The notes found by the police expressed a clear motivation: 1- die as a “shahid” (martyr); 2. Go to “Jannah” (heaven); 3- Have fun with the hoor al ayin (virigins); 4- party with his brothers and mother (in heaven). The fact that he was wearing a fake suicide vest only confirms this suicidal tendency, as the intent was plausibly to receive fatal gun shots and to reach heaven.
Faraz Amman took action only 10 days after being released from prison and was under police surveillance. This could very well mean that the individual had clear plans way before his release and that the time spent behind bars only contributed to an additional radicalization.
The ID used by the attacker in some chatrooms (“Stranger to this world”) could indicate how he felt different from others or, eventually, how he wanted to be different. It is also evident how the terrorist “figure” satisfied his need for a new identity.
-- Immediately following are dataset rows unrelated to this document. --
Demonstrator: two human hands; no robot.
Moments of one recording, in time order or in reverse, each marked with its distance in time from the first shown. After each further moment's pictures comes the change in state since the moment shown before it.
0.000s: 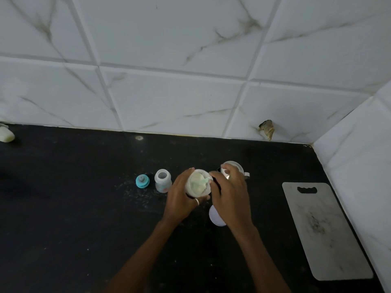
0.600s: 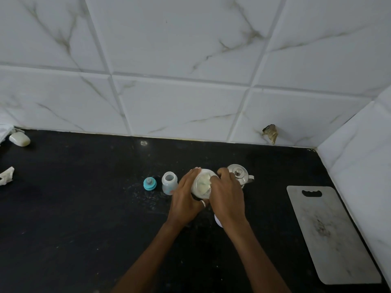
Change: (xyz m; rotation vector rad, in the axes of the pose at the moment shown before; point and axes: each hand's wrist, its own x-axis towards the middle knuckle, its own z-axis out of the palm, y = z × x) left_hand -0.007 0.020 -0.016 0.019 0.041 0.122; right_hand 0.010 -0.040 -0.004 -0.238 -0.213 0.050
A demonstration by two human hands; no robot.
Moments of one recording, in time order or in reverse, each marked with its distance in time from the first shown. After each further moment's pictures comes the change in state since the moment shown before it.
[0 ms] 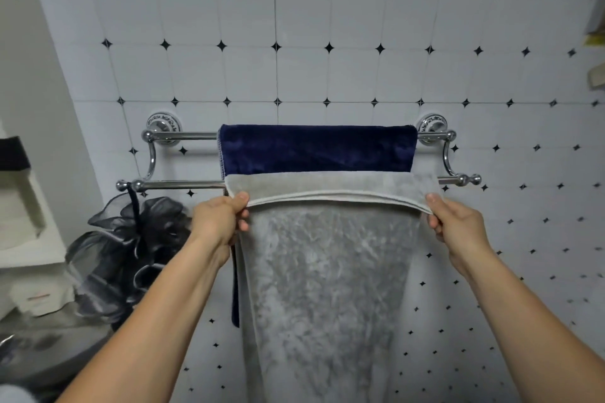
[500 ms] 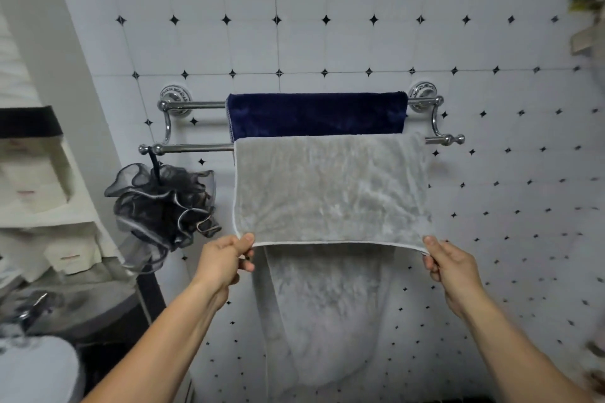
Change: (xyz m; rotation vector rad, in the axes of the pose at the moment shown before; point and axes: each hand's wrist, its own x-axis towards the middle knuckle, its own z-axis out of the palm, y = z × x) left_hand -0.076 -0.095 -0.056 0.141 -0.108 -0.104; right_hand -0.113 0.100 -0.043 -0.031 -0.043 0.113
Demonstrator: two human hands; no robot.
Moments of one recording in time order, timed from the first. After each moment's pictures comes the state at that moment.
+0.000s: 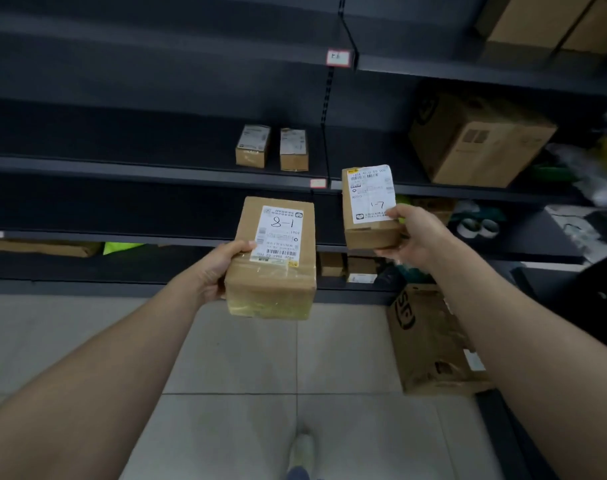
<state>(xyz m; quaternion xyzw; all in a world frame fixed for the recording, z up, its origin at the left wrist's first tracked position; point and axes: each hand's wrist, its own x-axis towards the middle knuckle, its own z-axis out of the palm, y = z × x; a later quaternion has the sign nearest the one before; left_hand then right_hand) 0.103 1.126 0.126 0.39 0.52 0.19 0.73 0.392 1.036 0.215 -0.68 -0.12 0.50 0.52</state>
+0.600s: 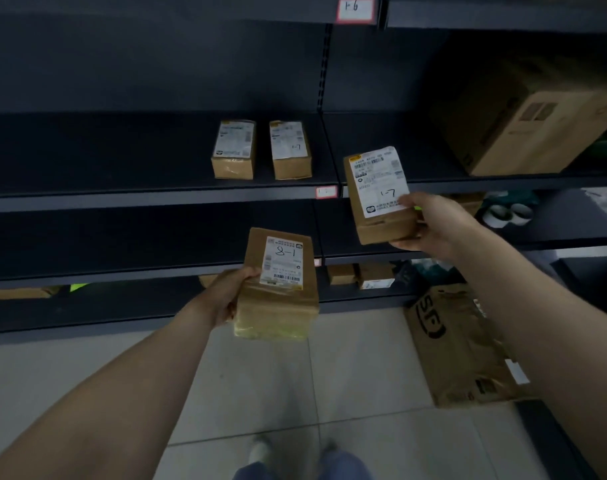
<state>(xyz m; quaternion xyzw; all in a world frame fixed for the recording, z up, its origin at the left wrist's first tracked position) 0.150 1.291 0.002 0.40 0.55 0.11 0.73 0.443 1.187 0.141 -0.70 -0.13 0.47 0.53</state>
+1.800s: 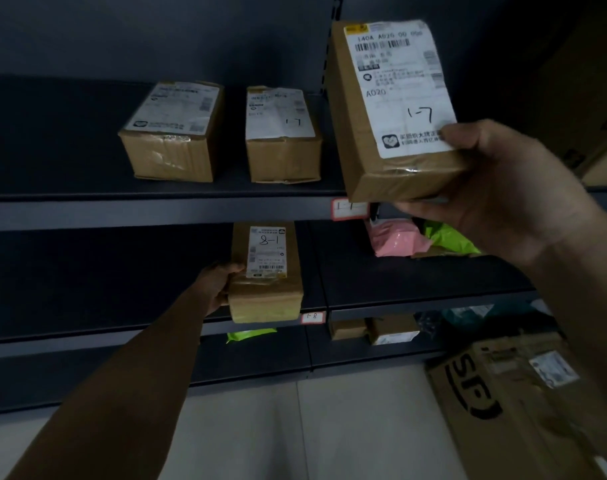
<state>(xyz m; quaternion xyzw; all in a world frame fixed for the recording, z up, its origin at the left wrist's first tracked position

His fascination for violence (knives, explosives, combat publications, shooting games, beheadings) combined with the traits of a loner who did not hide his thoughts, clearly raised some red flags.
One conclusive consideration must be made in relation to his early release from prison, which remains a big question mark to many. Why did that occur? The British judicial system will have some explaining to do.